The gradient Richardson number is obtained by approximating the flux Richardson number above using K-theory. This gives:
$$\mathrm{Ri}_\text{g} = \frac{(g / T_\text{v}) \frac{\partial \theta_\text{v}}{\partial z}}{(\frac{\partial u}{\partial z})^2 + (\frac{\partial v}{\partial z})^{2}}.$$

The bulk Richardson number is the result of making a finite difference approximation to the derivatives in the expression for the gradient Richardson number above:
$$\mathrm{Ri}_\text{b} = \frac{(g / T_{\text{v}0})\Delta \theta_\text{v} \Delta z}{(\Delta u)^2 + (\Delta v)^2},$$
where, for any variable $f$, $\Delta f = f_{z1} - f_{z0}$, i.e., the difference between $f$ at altitude $z1$ and altitude $z0$. If the lower reference level is taken to be $z0 = 0$, then $u_{z0} = v_{z0} = 0$ (due to the no-slip boundary condition), giving the bulk Richardson number as:
$$\mathrm{Ri}_\text{b} = \frac{(g / \theta_{\text{v}0})(\theta_{\text{v}z1} - \theta_{\text{v}0}) z}{(u_{z1})^2 + (v_{z1})^2}.$$

== Oceanography ==
In oceanography, the Richardson number has a more general form that takes stratification into account. In this context, Ri is a measure of the relative importance of mechanical and density effects in the water column, as described by the Taylor–Goldstein equation, which is used to model Kelvin–Helmholtz instability in the case of driven sheared-flows:
$$\mathrm{Ri} = \frac{N^2}{(\partial u / \partial z)^2},$$
where $N$ is the Brunt–Väisälä frequency and $\partial u / \partial z$ is the water velocity shear.

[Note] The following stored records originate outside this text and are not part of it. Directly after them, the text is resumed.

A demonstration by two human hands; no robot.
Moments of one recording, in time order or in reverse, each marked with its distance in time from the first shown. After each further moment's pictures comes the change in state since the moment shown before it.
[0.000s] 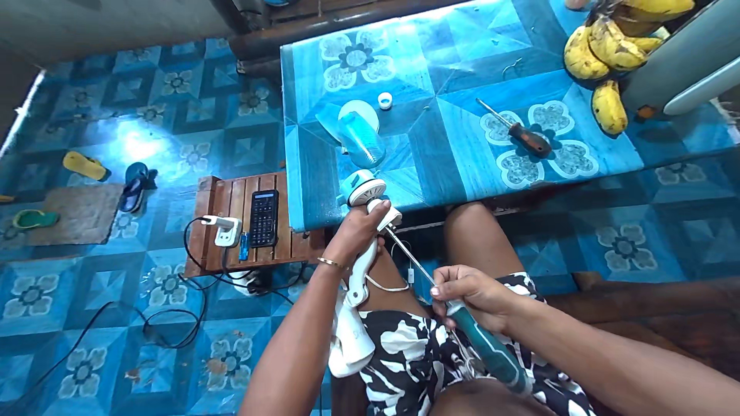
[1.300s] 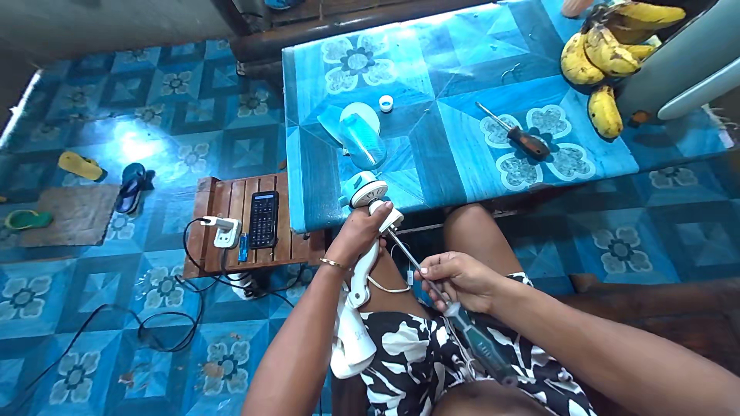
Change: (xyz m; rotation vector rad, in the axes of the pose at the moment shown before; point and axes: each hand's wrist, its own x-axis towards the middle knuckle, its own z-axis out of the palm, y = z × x) left_hand -0.002 0.001 0.001 0.031 0.003 0.005; right_hand 0.020 -0.020 0.010 -0.092 0.084 0.059
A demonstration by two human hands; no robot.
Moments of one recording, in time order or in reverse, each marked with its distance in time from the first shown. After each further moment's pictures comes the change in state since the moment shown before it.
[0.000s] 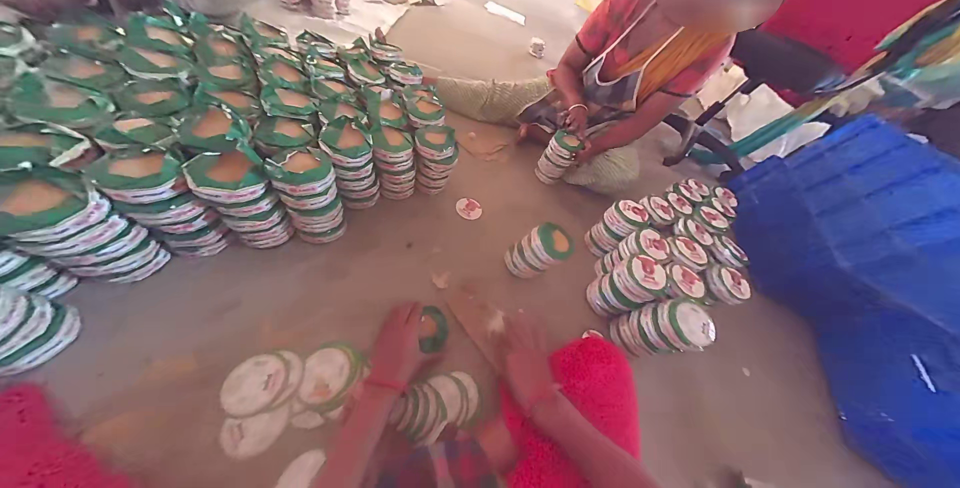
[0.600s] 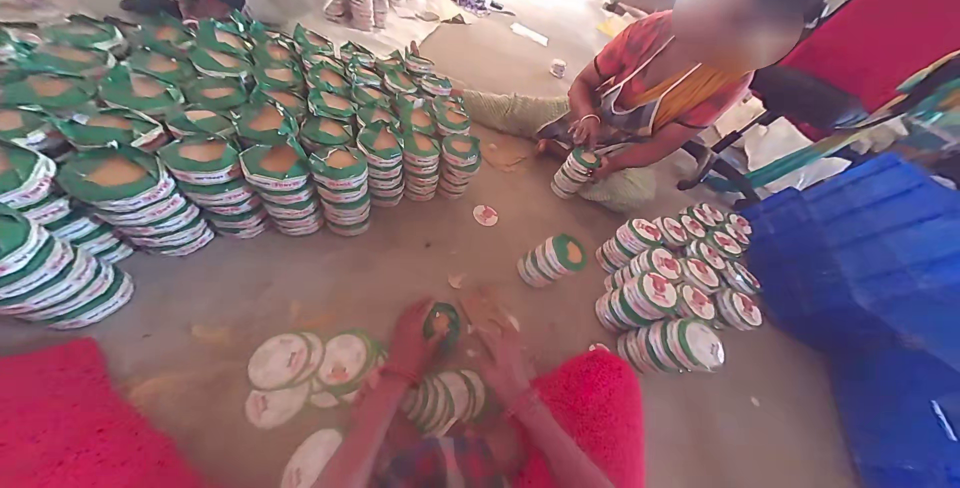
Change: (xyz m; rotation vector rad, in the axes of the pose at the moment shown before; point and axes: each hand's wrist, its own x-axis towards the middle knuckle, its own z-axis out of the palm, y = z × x) left_hand -0.004 -0.016 0.018 -0.384 0.167 0.003; right_hand 0.011 -0.038 0.010 0.595 0.320 -0.129
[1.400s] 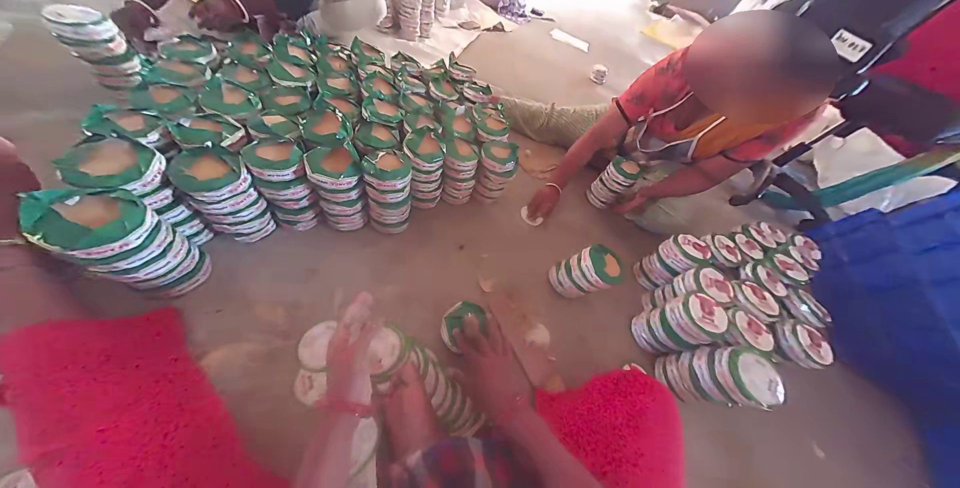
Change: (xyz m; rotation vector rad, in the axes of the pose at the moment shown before) left_hand -0.070 0.010 -0.115 -0.851 0.589 -0.279; right_hand 0.006 -0.053 0.045 -0.279 -0.253 -0.190
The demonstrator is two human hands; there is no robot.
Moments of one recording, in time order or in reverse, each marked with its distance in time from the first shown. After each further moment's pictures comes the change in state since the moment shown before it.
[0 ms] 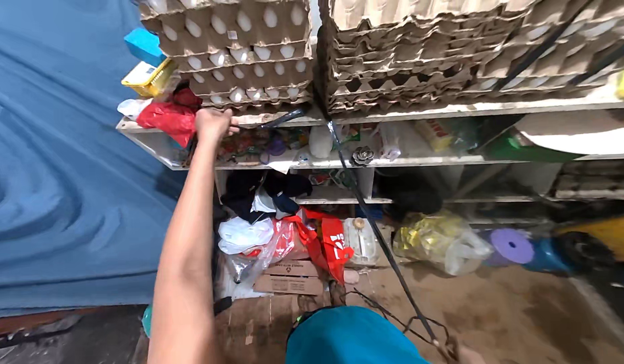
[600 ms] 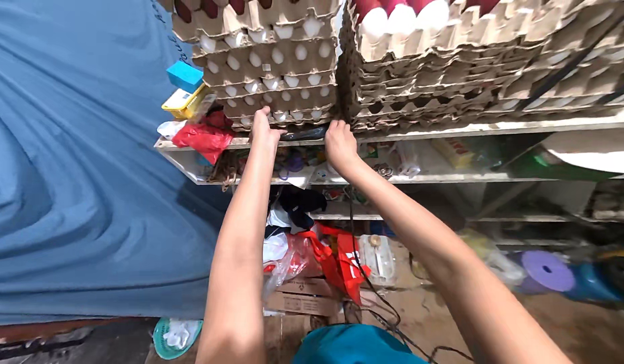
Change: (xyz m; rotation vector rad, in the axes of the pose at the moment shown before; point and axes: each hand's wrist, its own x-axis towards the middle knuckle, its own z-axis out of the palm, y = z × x) left_hand 0.002 0.061 0.058 -0.952 0.130 -0.274; right_hand 0.082 -0.557 -0.231 -0.164 0.756 -0.638
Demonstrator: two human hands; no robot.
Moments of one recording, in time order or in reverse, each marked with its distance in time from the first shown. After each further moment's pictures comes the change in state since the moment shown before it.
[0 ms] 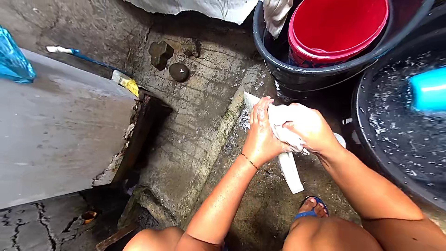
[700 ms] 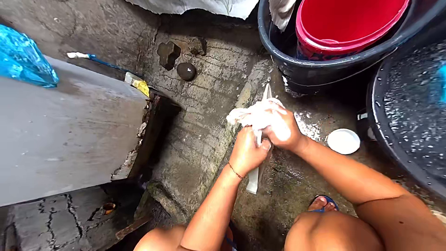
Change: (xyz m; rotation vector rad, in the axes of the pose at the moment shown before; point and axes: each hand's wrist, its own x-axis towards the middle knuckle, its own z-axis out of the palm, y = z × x) left_hand -0.035 -0.004 -0.044 -0.006 -0.065 -0.168; right_hand 0.033 0.037 0.063 -0.142 0.073 -0.650
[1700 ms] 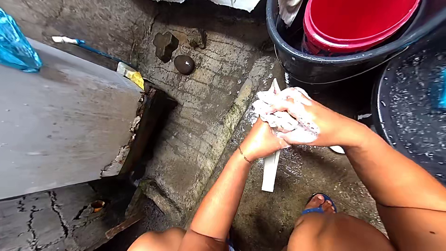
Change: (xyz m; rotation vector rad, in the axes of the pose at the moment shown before) left_hand 0.026 -0.001 0.010 -0.348 -0.210 0.081; right_hand 0.032 -0.031 -0.067 -0.108 -0.542 0.109
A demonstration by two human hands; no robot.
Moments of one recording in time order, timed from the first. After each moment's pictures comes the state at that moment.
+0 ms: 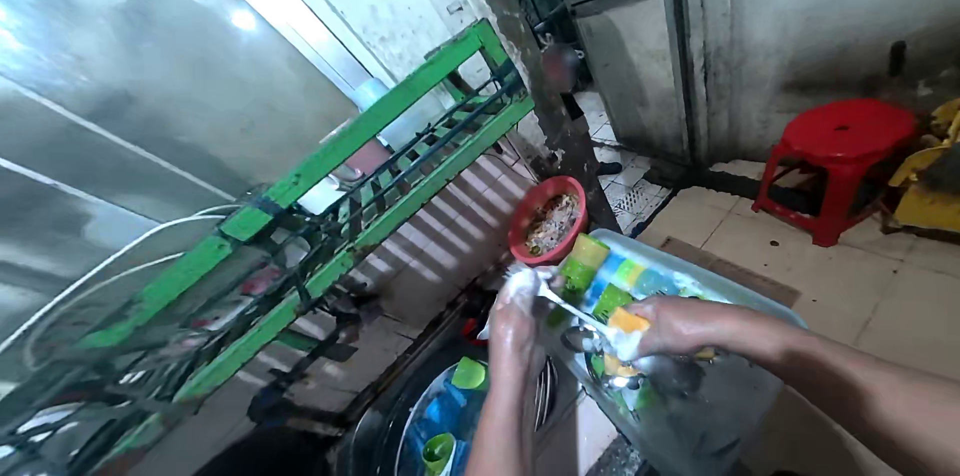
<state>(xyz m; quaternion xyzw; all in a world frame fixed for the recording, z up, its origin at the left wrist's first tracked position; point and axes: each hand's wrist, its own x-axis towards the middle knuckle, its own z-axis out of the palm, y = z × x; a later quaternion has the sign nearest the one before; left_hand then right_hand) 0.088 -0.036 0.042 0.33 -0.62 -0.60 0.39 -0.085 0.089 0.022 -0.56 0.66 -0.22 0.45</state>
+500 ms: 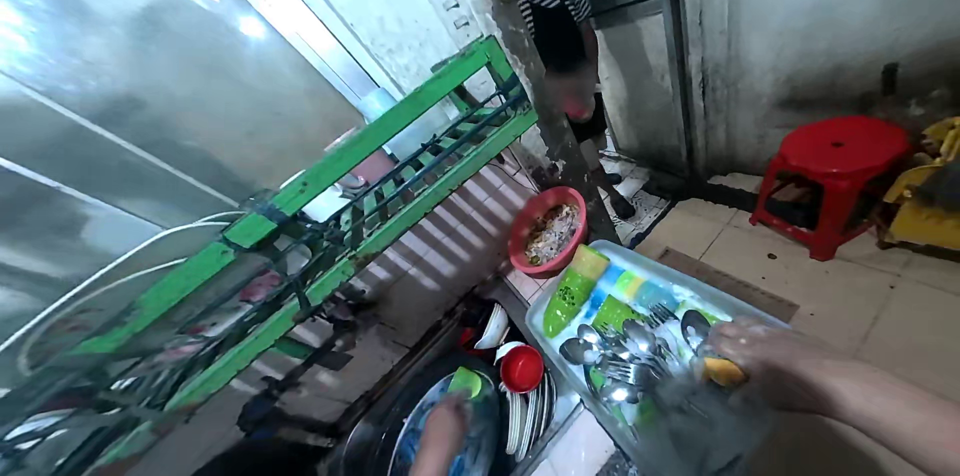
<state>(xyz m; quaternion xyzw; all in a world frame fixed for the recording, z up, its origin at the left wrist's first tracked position) 0.257 -0.114 -0.023 0.57 -0.80 -0.16 -0.06 -0.127 0.162 -0.029 -0.62 0.73 0.00 0.29</state>
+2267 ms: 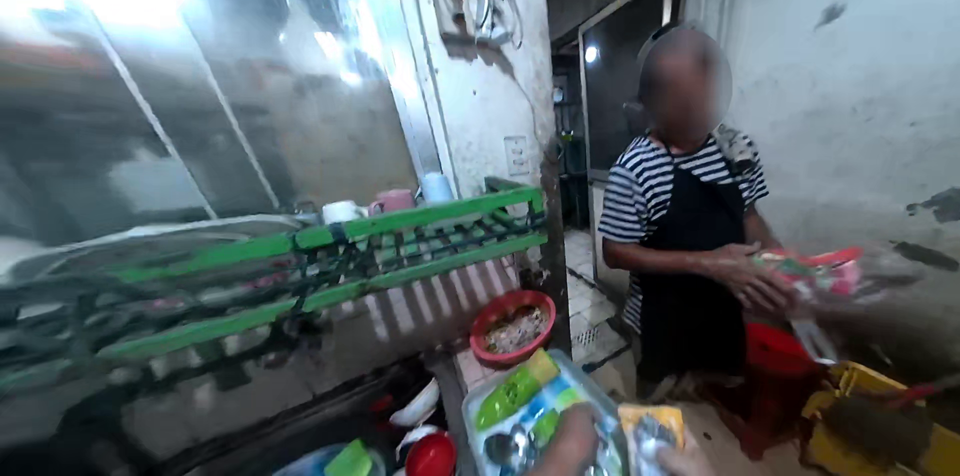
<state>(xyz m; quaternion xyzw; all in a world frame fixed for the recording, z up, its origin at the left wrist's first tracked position) -0.034 0.009 -0.031 0.36 -0.88 -0.31 -0.04 -0.140 0.171 -0.048 -0.24 0.64 -0.64 0.35</state>
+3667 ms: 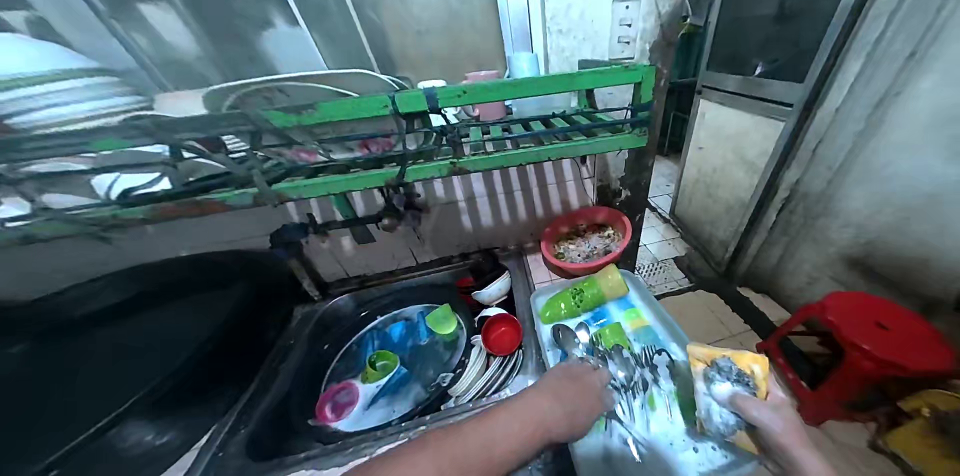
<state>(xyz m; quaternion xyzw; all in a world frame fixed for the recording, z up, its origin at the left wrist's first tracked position) 0.084 0.024 -0.009 0.13 -0.97 -0.09 -0.20 -0.146 0.170 -0.043 -0.27 0.67 -0.60 0.35</state>
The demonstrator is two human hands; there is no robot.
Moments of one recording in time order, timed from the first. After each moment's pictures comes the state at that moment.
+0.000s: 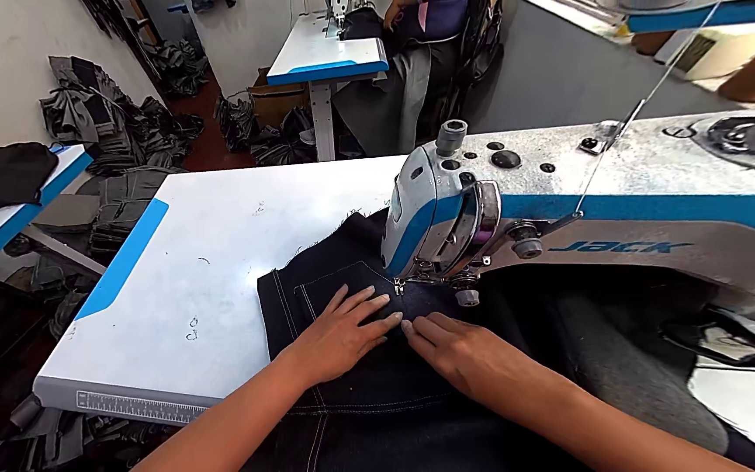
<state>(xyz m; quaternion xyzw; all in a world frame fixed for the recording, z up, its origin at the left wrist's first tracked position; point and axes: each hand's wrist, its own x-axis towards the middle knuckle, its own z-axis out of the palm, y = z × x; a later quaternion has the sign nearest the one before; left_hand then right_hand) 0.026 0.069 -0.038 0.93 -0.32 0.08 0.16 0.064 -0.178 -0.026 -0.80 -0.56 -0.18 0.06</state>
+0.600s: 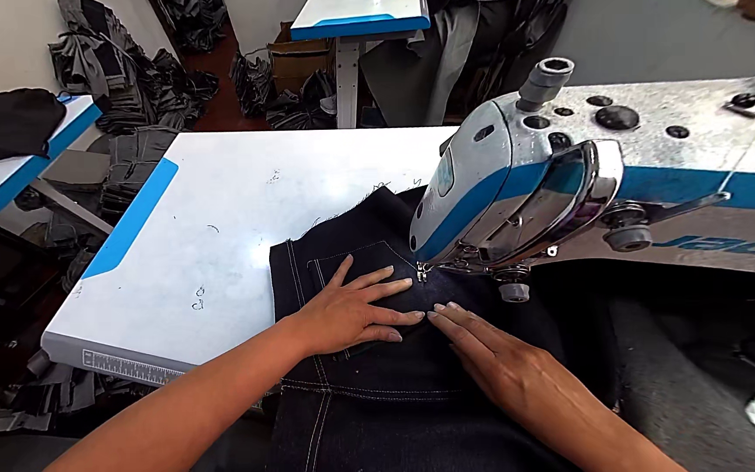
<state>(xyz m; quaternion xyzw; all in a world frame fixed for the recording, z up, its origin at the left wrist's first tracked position) 0.033 0.082 -0.031 0.92 -0.33 -0.01 0.18 0.049 -0.199 -0.051 -0.85 -0.47 -0.18 0.15</state>
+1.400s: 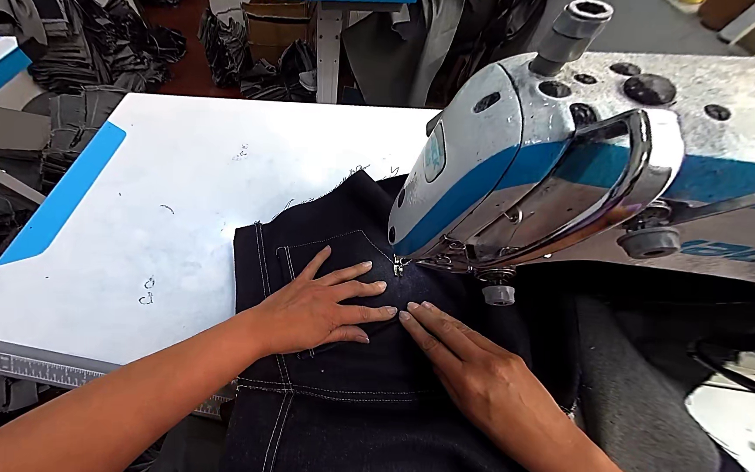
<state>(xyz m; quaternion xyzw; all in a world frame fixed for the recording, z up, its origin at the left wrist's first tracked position) 0.038 0.091 -0.043 0.91 -0.38 0.04 0.17 0.042 -0.197 -0.051 -0.86 -0.47 -0.18 0.11</state>
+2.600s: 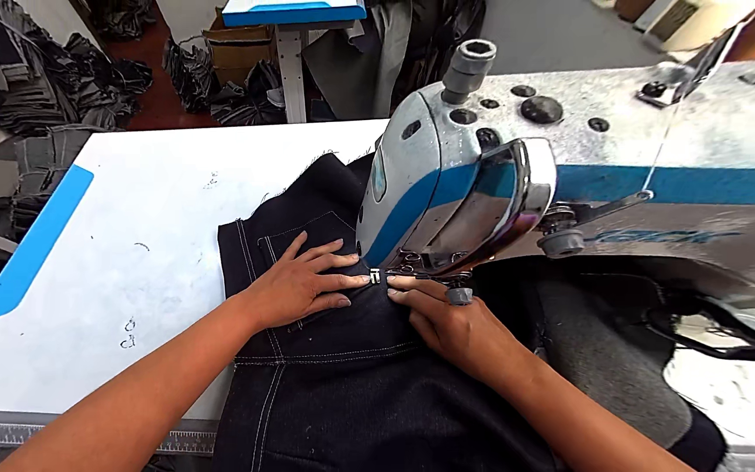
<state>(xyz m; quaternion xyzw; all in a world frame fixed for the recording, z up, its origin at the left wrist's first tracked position) 0.093 0.105 -0.036 0.91 -0.37 0.04 0.17 0.091 -0.188 -0.050 -0.86 -0.43 -0.17 0.22</state>
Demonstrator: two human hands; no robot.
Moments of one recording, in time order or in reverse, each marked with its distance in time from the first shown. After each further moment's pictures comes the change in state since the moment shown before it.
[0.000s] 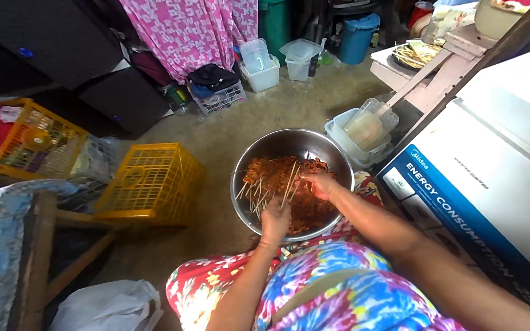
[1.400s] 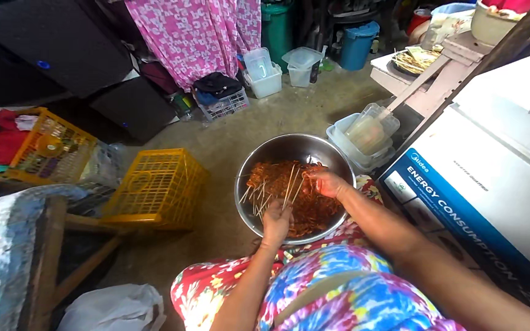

The Richardson number given above is always considered positive. A negative value of $N^2$ (i.e., $N$ is complex) indicates unstable density gradients with active convective overturning. Under such circumstances, the magnitude of a negative Ri is not generally of interest. It can be shown that Ri < 0.25 is a necessary condition for velocity shear to overcome the tendency of a stratified fluid to remain stratified; moreover, some mixing (turbulence) will generally occur. When Ri is large, turbulent mixing across the stratification is generally suppressed.